What is required:
Restate the listing below word for word; no picture is to be carried over.

⟨

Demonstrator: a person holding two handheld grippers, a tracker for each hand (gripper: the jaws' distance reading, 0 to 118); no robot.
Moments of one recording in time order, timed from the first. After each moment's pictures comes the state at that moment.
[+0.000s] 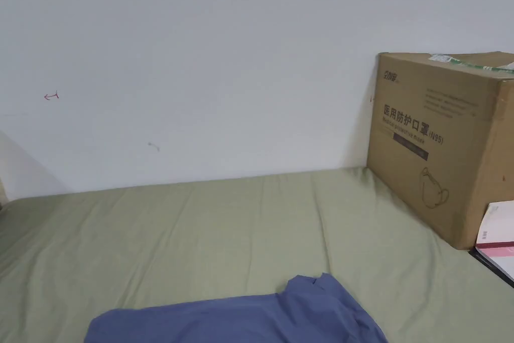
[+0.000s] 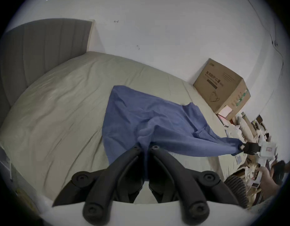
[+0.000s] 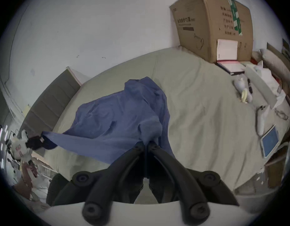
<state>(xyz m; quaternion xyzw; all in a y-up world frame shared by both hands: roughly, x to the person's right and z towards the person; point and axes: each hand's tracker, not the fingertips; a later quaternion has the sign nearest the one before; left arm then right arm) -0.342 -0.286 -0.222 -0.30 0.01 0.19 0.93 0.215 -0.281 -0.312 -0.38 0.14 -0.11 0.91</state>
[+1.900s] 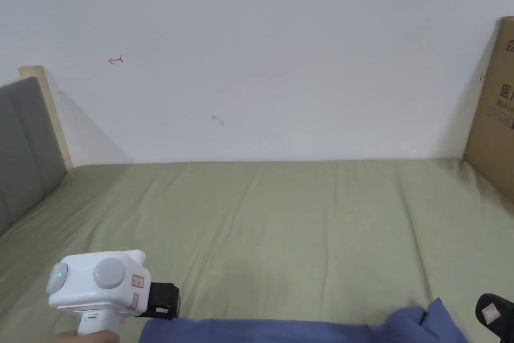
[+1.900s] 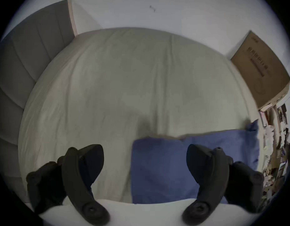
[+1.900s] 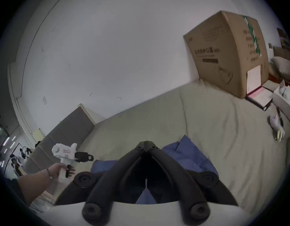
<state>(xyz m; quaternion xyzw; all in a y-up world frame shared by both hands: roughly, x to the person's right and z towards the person) -0.458 -0.344 -0.609 -0.50 0.06 0.10 0.86 0.108 -0.244 -0.481 -0.23 0.17 -0.20 0.94</state>
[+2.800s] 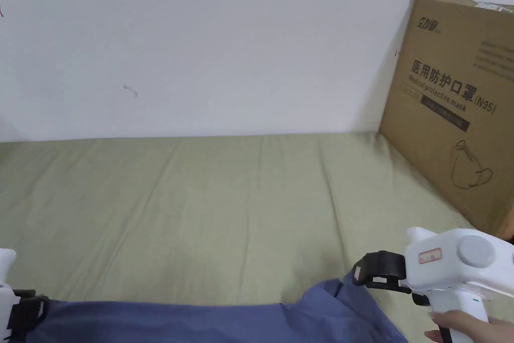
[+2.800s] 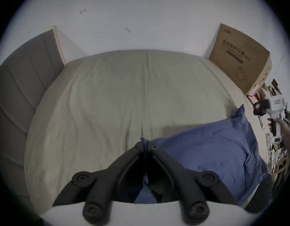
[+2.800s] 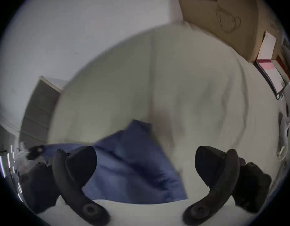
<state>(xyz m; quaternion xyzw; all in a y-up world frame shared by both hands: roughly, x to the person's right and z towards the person) -0.422 -0.288 -0.533 -0.41 -0.01 0.03 0.91 0.164 -0.345 -0.692 -0.53 0.08 -0.14 0.83</state>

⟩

Exercise output:
Demonstrator: a person holding two handheld grippers, a tracker for each hand (gripper: the jaws' distance reading, 0 to 118); no robot.
Moments of one recording in time order, timed from the first. After each moment's pictures comes the state at that moment.
[+0.000s] 
[+0.000s] 
[+0.000s] 
<state>(xyz m; quaternion xyzw; all in a y-up world frame shared by both hands: roughly, x to the person's right and z towards the person; point and axes: each hand's tracker, not the fingertips; a later quaternion has the sign nearest the one before; left arm then right arm) -0.342 -0.286 -0.222 -0.30 0.01 0.19 0.93 0.215 -0.281 -0.312 -0.38 0.14 -0.11 0.91</state>
[+1.900s] 
[+1.900s] 
[+1.900s] 
<state>(xyz m; quaternion xyzw; all in a y-up world frame shared by both hands: roughly, x to the person's right and z towards the person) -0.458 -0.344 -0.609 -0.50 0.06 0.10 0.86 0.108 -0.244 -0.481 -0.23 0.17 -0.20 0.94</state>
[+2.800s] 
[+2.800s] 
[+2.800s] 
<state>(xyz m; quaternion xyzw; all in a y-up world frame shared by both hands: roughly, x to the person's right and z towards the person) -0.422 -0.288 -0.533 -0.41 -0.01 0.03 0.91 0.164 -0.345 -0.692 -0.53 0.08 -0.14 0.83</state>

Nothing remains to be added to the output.